Flow: handover
How a conversation moves from one surface to another with context intact. The trick is that nothing conversational actually moves: a short lived code carries pointers (agent, session id, workspace), and the receiving...
How a conversation moves from one surface to another with context intact. The trick is that nothing conversational actually moves: a short-lived code carries pointers (agent, session id, workspace), and the receiving surface re-binds to the same CLI session.
Hop by hop
terminal CLI ──1─► MCP prepare_handover ──2─► code stored (4 chars · 120 s · one-shot)
│
phone IM chat ──3─ /pickup CODE ──4─► consume ──5─► attach external session to thread
│6
route attached · agent respawned · session resumed1. The request. Inside a launched agent CLI, the user invokes the handover skill (/vibearound handover); the agent calls the prepare_handover MCP tool on the daemon, passing its identity (resolved via get_session_id from the injected VIBEAROUND_* env / session context).
→ src/skills/vibearound/, src/server/src/web_server/mcp/tools.rs
2. Code issued. The daemon stores {agent_kind, profile_id, session_id, cwd} under a 4-character code (32-char alphabet, OS RNG). TTL 120 seconds, one-shot consumption, expired entries purged on access.
→ src/core/src/workspace/handover.rs
3. Pickup typed. /pickup K7PQ in any connected chat parses as a thread command on that chat's route.
→ src/core/src/channels/prompt/handler.rs (ThreadCommand::Pickup)
4. Consume. The code is atomically removed from the table — a second /pickup with the same code fails cleanly ("invalid or expired").
5. Bind the external session. attach_external_session resolves the payload into a thread: ensure a workspace for the cwd, resolve the session id against native session discovery (alias/prefix tolerant), and either reuse an open thread already bound to that session or create one recording the host binding + session.
→ src/core/src/workspace/manager.rs (attach_external_session, prepare_external_session_thread)

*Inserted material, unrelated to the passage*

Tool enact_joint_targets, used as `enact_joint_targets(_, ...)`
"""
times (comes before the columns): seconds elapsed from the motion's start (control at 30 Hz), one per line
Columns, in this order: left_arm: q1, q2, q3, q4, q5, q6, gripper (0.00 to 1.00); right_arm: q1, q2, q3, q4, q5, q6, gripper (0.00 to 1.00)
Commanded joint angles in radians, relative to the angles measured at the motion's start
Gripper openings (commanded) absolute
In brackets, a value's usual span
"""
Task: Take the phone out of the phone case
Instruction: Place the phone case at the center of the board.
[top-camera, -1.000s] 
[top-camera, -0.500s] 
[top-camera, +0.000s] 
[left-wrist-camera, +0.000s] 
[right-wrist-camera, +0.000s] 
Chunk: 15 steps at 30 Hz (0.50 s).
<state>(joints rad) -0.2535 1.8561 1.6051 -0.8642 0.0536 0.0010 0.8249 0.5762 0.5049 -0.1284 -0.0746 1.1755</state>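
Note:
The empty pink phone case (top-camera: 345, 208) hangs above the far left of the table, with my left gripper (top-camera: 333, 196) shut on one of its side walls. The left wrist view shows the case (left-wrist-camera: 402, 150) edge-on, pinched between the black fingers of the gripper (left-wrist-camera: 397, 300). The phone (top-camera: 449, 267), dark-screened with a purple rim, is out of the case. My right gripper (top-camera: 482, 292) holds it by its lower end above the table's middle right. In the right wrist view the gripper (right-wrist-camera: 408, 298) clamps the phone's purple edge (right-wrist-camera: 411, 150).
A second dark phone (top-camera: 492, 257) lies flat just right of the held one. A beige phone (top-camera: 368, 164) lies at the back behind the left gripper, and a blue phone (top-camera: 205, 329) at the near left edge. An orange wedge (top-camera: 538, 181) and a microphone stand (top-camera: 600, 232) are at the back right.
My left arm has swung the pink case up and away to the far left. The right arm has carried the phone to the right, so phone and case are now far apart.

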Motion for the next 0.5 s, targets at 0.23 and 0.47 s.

6. Attach and resume. The chat's route is attached to that thread. The next prompt (or the startup notification) spawns the agent in the recorded workspace and resumes the recorded CLI session — the agent wakes up mid-conversation. Because attachment is additive, the terminal's history is now also this chat's history, and if another surface attaches later, output fans out to all of them.
Variants on the same mechanism
| Variant | Difference |
|---|---|
| Web → phone | The dashboard issues the code for a web thread's session; pickup is identical |
/session --switch <id> in chat | Skips the code: directly binds a discovered native session to the chat's route |
| Web chat "Resume" picker | Same binding, driven by a ResumeSession intent over /ws/chat instead of a command |
All three converge on attach_external_session — one binding path, three doorways.
Sharp edges
- The code is bearer-like: anyone who can message your bot within 120 s can claim it. The window and one-shot semantics are the mitigations; treat codes like short-lived secrets.
- Cross-agent pickup is not a thing: the code pins the agent kind; picking up a Codex session resumes Codex, regardless of the chat's previous host.
- The cwd matters: resume happens in the recorded workspace. If the directory is gone, agent spawn fails with a clear error rather than resuming somewhere wrong.
Source anchors: src/core/src/workspace/handover.rs (codes), src/server/src/web_server/mcp/tools.rs (prepare_handover, get_session_id), src/core/src/channels/prompt/handler.rs (pickup), src/core/src/workspace/manager.rs (attach_external_session), src/core/src/launch_sessions/ (session resolution).